■ Work instructions
Restate exactly the lines that run from the start of the records below to the line containing "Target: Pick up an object", counting both ends, and nothing else; pictures stay out.

■ Record set
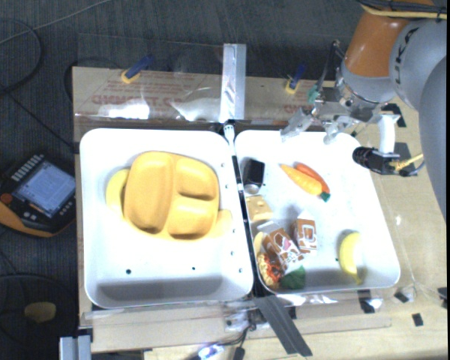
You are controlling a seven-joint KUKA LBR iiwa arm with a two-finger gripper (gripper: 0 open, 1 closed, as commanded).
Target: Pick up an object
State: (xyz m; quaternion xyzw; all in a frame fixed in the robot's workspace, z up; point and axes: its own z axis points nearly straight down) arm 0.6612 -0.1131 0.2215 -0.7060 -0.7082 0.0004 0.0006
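Orange band (pixel 375 40) with part-legible "KU" lettering above open, empty pincer (pixel 313 128) over right bin (pixel 375 193) rim.

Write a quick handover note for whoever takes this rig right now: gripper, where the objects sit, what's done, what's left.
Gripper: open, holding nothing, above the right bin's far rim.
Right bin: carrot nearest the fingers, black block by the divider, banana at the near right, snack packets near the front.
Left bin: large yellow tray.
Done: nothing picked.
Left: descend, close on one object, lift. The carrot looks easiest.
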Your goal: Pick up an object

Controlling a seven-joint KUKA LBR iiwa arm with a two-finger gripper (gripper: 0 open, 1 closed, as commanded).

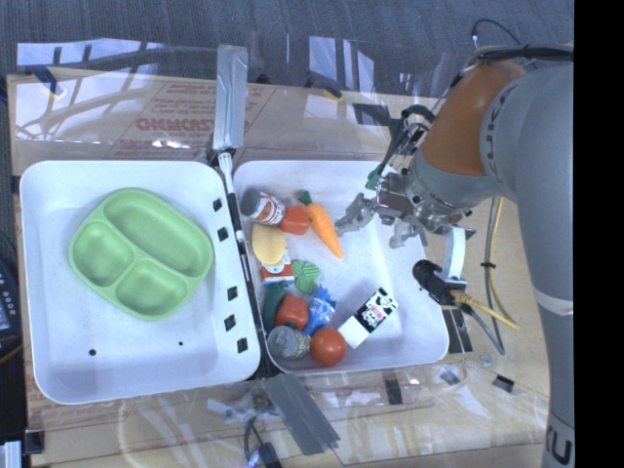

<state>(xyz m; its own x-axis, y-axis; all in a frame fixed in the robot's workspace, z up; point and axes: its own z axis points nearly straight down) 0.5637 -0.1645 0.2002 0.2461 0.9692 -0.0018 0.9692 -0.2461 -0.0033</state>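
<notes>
- The carrot [325, 230] lies in the right bin [414, 310], near the frame's centre; its long axis runs diagonally, blunt end toward upper left, tapered tip toward lower right.
- It is bright orange, smooth and cone-shaped, touching a small red-and-white can [265, 209] at its upper-left end.
- The gripper [378, 220] hovers just right of the carrot, fingers spread apart with nothing between them.
- A green divided plate [140, 252] sits in the left bin [58, 359].
</notes>
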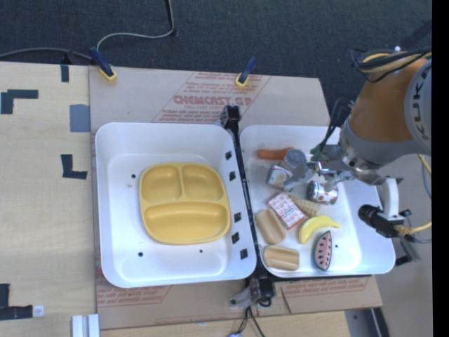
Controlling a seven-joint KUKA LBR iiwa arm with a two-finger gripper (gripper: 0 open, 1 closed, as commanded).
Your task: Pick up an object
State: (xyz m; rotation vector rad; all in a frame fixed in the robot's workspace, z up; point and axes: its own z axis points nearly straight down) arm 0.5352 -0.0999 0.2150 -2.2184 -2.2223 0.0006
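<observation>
Camera view: cardboard-covered bench (280, 93), dark carpet (280, 20).

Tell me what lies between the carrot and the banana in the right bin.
In the camera view, between the carrot and the banana lie a small can and a red-patterned packet.

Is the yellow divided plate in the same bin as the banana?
No, the yellow divided plate lies in the left bin, the banana in the right bin.

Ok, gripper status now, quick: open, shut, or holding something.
Tool: cannot be told. It hangs low in the right white bin, over a small silver can, with the view not clear enough to show any grasp.
</observation>
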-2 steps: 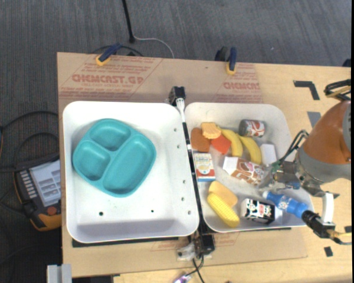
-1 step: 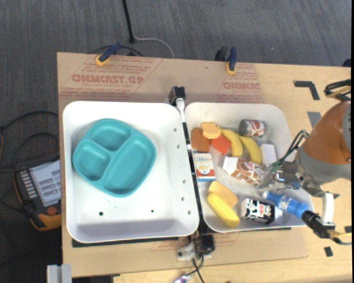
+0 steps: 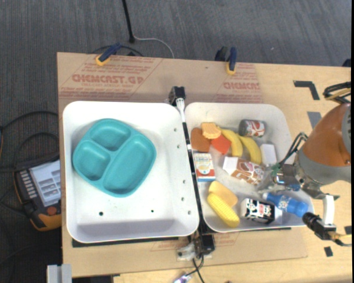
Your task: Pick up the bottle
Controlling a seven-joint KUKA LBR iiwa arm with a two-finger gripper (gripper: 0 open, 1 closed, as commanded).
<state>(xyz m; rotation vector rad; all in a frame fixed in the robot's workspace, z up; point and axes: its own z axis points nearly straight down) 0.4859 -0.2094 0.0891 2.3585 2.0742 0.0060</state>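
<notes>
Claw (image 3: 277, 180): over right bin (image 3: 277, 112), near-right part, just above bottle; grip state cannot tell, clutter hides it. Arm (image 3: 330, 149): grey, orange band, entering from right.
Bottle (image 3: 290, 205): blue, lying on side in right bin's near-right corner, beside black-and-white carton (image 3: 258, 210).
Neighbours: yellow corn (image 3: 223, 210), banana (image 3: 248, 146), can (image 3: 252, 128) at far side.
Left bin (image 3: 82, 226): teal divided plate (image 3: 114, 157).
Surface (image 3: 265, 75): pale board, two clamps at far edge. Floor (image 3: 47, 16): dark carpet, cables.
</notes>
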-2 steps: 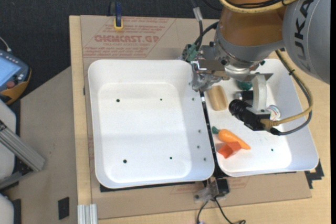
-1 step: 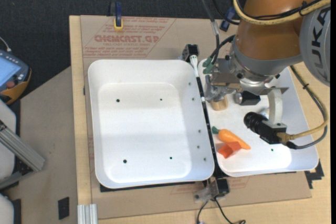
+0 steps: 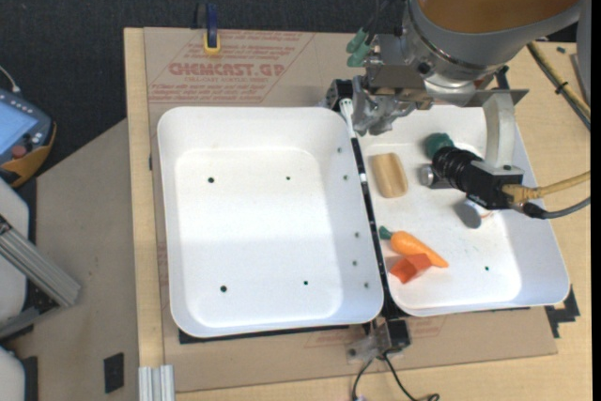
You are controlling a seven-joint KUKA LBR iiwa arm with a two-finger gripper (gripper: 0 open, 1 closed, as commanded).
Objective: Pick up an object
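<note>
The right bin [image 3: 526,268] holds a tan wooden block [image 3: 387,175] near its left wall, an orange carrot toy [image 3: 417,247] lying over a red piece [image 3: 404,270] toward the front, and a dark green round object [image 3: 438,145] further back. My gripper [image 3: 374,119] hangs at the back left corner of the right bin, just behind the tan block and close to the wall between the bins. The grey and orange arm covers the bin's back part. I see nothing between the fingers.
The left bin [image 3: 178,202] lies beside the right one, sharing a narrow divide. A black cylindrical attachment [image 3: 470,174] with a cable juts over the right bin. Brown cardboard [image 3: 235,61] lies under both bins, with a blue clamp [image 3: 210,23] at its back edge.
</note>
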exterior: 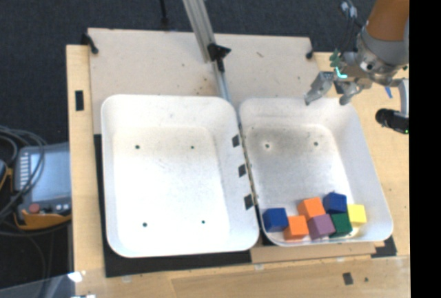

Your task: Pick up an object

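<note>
Several small coloured blocks lie bunched at the front edge of the right bin (358, 131): a blue one (275, 219), two orange ones (311, 207) (297, 226), a purple one (320, 225), a green one (341, 223), a darker blue one (335, 203) and a yellow one (357, 214). My gripper (332, 92) hangs above the bin's far right corner, well away from the blocks. Its two fingers are spread apart with nothing between them.
The left bin (110, 152) sits beside the right one, with black clips along the shared edge. A slanted aluminium bar (196, 7) rises from the bench behind the bins. A handheld control pendant (41, 186) and cables lie off the bench at left.
</note>
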### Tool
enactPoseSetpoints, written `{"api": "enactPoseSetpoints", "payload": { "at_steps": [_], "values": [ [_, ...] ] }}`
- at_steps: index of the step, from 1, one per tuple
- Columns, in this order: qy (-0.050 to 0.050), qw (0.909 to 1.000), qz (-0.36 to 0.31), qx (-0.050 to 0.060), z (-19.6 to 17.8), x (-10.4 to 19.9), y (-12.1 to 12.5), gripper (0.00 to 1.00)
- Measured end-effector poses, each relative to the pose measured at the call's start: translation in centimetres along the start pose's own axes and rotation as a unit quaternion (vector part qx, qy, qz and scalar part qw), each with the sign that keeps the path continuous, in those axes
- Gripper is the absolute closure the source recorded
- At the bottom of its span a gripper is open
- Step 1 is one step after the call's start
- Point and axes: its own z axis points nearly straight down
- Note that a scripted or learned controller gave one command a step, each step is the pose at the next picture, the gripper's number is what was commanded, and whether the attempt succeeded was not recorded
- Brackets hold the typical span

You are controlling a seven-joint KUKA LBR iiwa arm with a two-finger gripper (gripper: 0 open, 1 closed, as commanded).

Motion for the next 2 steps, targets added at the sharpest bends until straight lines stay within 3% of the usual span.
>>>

■ Output for this task
You are controlling a seven-joint KUKA LBR iiwa arm with a two-finger gripper (gripper: 0 open, 1 closed, as commanded).
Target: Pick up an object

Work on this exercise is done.